* Instructions to follow:
Only an exact copy of every record counts as an answer.

* Data extract:
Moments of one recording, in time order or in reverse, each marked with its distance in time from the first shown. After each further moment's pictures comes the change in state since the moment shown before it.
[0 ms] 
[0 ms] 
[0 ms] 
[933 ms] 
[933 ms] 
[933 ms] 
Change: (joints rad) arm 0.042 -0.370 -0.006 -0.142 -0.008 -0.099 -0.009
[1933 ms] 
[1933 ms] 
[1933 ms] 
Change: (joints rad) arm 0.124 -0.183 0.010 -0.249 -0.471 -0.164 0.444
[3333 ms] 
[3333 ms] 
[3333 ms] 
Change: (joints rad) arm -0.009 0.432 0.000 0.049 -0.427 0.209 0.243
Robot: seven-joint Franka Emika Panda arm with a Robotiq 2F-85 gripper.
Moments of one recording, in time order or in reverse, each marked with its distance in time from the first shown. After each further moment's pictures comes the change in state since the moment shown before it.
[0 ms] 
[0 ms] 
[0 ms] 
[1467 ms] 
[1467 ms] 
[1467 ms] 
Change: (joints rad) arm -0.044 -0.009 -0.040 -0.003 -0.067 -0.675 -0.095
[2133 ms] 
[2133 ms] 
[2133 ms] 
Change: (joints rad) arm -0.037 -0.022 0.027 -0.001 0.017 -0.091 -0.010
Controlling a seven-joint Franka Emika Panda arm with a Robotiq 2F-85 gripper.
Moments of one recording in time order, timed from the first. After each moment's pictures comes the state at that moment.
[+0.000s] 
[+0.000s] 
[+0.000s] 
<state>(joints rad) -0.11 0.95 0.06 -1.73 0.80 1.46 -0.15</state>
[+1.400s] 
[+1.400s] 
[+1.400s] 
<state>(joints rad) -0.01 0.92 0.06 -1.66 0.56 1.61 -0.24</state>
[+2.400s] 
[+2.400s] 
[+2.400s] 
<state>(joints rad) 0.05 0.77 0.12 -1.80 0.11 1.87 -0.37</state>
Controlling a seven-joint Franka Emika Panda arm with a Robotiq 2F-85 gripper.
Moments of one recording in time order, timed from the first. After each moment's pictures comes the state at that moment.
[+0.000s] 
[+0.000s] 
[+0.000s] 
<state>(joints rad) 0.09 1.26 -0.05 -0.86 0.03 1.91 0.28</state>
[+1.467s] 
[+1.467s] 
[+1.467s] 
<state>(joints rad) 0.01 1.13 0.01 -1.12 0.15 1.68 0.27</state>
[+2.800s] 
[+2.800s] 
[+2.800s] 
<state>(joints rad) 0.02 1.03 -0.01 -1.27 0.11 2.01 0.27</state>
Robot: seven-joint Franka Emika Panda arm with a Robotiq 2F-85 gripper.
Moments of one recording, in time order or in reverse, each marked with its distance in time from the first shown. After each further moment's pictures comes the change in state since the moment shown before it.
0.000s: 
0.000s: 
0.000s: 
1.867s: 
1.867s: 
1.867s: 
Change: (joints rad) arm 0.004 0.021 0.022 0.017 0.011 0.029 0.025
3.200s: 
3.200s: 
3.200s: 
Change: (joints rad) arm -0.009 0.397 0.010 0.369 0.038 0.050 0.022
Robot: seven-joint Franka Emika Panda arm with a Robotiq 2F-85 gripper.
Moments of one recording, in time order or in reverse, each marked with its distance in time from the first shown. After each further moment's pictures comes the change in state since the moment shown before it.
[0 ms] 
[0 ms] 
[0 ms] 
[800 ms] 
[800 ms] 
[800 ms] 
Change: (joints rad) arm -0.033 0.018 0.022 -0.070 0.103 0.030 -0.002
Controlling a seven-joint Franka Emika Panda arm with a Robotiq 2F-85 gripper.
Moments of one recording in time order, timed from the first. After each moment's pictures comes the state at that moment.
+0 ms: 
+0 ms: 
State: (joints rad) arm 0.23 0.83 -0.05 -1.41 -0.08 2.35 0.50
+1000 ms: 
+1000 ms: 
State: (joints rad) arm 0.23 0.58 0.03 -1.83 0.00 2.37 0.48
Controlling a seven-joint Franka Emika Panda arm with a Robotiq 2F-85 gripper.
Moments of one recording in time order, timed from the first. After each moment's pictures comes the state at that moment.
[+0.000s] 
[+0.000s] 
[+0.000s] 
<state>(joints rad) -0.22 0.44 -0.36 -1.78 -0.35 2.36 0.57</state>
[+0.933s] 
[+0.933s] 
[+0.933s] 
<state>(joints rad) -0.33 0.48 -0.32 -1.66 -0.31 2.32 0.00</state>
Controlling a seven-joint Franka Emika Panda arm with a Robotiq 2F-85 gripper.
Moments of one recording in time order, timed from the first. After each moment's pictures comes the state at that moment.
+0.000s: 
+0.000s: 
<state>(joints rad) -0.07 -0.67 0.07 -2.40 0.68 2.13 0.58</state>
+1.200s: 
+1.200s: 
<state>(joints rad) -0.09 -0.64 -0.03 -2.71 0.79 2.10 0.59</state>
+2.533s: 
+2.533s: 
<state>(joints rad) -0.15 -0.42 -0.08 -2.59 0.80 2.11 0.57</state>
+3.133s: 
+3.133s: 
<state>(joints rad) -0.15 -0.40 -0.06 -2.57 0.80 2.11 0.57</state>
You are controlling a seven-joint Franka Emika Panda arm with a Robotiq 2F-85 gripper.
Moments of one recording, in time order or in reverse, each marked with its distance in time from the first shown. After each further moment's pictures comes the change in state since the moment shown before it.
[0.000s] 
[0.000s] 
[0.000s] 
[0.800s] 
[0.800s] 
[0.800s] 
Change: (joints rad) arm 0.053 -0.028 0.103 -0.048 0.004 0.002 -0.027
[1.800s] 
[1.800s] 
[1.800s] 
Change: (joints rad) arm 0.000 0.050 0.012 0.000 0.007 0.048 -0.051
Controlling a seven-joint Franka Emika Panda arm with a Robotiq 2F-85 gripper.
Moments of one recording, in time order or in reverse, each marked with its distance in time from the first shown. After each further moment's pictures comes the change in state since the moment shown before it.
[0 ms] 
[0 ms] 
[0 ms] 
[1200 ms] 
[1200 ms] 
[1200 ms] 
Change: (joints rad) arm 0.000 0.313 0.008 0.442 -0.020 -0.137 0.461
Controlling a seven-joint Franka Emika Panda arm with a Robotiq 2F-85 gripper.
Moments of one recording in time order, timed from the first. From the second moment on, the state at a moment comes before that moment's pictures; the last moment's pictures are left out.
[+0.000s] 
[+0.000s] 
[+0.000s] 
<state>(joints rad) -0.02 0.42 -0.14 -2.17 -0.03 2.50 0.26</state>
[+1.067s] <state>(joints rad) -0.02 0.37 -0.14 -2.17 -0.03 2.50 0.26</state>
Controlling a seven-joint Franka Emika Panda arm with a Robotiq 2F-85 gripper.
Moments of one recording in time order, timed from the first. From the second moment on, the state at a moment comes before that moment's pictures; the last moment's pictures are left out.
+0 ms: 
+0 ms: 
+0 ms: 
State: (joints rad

* Exercise response:
Moments of one recording, in time order or in reverse, each marked with its distance in time from the first shown. After each further moment's pictures comes the change in state since the moment shown before it.
[0 ms] 
[0 ms] 
[0 ms] 
[933 ms] 
[933 ms] 
[933 ms] 
Change: (joints rad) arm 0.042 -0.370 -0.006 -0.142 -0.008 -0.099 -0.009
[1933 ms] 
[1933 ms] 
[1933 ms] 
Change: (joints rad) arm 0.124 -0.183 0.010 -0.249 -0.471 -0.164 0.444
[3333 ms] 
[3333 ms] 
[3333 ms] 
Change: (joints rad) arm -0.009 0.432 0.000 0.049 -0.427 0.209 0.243
Robot: seven-joint Franka Emika Panda arm with a Robotiq 2F-85 gripper.
Moments of one recording, in time order or in reverse, each marked with its distance in time from the first shown. After each further moment's pictures comes the change in state since the moment shown before it.
[0 ms] 
[0 ms] 
[0 ms] 
[1467 ms] 
[1467 ms] 
[1467 ms] 
Change: (joints rad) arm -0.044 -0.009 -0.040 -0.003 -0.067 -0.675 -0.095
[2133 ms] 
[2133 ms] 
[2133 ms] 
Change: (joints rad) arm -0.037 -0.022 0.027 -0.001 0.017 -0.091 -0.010
Controlling a seven-joint Franka Emika Panda arm with a Robotiq 2F-85 gripper.
Moments of one recording in time order, timed from the first. After each moment's pictures comes the state at that moment.
[+0.000s] 
[+0.000s] 
[+0.000s] 
<state>(joints rad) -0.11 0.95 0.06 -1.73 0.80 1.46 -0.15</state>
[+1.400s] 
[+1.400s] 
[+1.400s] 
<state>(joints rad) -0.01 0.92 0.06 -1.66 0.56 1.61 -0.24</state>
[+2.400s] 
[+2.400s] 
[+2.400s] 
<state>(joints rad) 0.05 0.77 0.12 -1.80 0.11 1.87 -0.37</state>
Controlling a seven-joint Franka Emika Panda arm with a Robotiq 2F-85 gripper.
Moments of one recording in time order, timed from the first. After each moment's pictures comes the state at that moment.
[+0.000s] 
[+0.000s] 
[+0.000s] 
<state>(joints rad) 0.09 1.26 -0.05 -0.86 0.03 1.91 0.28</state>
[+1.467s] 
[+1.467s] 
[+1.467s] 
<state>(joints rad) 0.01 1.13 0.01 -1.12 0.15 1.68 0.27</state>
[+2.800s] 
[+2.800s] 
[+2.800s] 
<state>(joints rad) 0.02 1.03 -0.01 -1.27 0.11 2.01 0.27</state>
Robot: seven-joint Franka Emika Panda arm with a Robotiq 2F-85 gripper.
Moments of one recording, in time order or in reverse, each marked with its distance in time from the first shown. After each further moment's pictures comes the change in state since the moment shown before it.
0.000s: 
0.000s: 
0.000s: 
1.867s: 
1.867s: 
1.867s: 
Change: (joints rad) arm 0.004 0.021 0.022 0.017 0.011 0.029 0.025
3.200s: 
3.200s: 
3.200s: 
Change: (joints rad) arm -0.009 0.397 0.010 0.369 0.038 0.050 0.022
Robot: seven-joint Franka Emika Panda arm with a Robotiq 2F-85 gripper.
Moments of one recording, in time order or in reverse, each marked with its distance in time from the first shown. After each further moment's pictures comes the change in state since the moment shown before it.
[0 ms] 
[0 ms] 
[0 ms] 
[800 ms] 
[800 ms] 
[800 ms] 
Change: (joints rad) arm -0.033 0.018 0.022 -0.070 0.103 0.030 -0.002
Controlling a seven-joint Franka Emika Panda arm with a Robotiq 2F-85 gripper.
Moments of one recording in time order, timed from the first. After each moment's pictures comes the state at that moment.
+0 ms: 
+0 ms: 
State: (joints rad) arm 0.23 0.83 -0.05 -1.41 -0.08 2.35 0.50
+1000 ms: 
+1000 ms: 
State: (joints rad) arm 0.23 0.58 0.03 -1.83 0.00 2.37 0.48
Controlling a seven-joint Franka Emika Panda arm with a Robotiq 2F-85 gripper.
Moments of one recording in time order, timed from the first. After each moment's pictures comes the state at that moment.
[+0.000s] 
[+0.000s] 
[+0.000s] 
<state>(joints rad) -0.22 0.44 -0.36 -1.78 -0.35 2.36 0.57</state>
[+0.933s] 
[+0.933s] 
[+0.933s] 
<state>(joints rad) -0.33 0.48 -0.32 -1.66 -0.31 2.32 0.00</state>
Controlling a seven-joint Franka Emika Panda arm with a Robotiq 2F-85 gripper.
Moments of one recording in time order, timed from the first. After each moment's pictures comes the state at that moment.
+0.000s: 
+0.000s: 
<state>(joints rad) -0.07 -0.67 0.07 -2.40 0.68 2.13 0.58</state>
+1.200s: 
+1.200s: 
<state>(joints rad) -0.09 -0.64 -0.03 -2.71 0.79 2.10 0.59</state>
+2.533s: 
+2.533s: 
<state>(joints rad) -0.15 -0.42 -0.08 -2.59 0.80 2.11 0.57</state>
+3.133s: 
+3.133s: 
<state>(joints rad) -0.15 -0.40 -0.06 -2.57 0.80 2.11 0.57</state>
You are controlling a seven-joint Franka Emika Panda arm with a Robotiq 2F-85 gripper.
Moments of one recording, in time order or in reverse, each marked with its distance in time from the first shown. After each further moment's pictures comes the change in state since the moment shown before it.
[0.000s] 
[0.000s] 
[0.000s] 
[0.800s] 
[0.800s] 
[0.800s] 
Change: (joints rad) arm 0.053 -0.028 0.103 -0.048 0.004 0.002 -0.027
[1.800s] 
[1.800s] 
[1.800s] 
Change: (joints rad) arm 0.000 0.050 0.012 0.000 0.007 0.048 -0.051
Controlling a seven-joint Franka Emika Panda arm with a Robotiq 2F-85 gripper.
Moments of one recording, in time order or in reverse, each marked with its distance in time from the first shown. After each further moment's pictures comes the change in state since the moment shown before it.
[0 ms] 
[0 ms] 
[0 ms] 
[1200 ms] 
[1200 ms] 
[1200 ms] 
Change: (joints rad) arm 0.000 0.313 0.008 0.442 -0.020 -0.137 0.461
Controlling a seven-joint Franka Emika Panda arm with a Robotiq 2F-85 gripper.
Moments of one recording in time order, timed from the first. From the second moment on, the state at a moment comes before that moment's pictures; the last moment's pictures are left out.
[+0.000s] 
[+0.000s] 
[+0.000s] 
<state>(joints rad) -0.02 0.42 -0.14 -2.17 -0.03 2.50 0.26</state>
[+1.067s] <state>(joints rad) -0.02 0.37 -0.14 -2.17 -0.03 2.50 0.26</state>
Controlling a seven-joint Franka Emika Panda arm with a Robotiq 2F-85 gripper.
Moments of one recording in time order, timed from the first. From the second moment on, the state at a moment comes before that moment's pictures; the last moment's pictures are left out.
+0 ms: 
+0 ms: 
+0 ms: 
State: (joints rad

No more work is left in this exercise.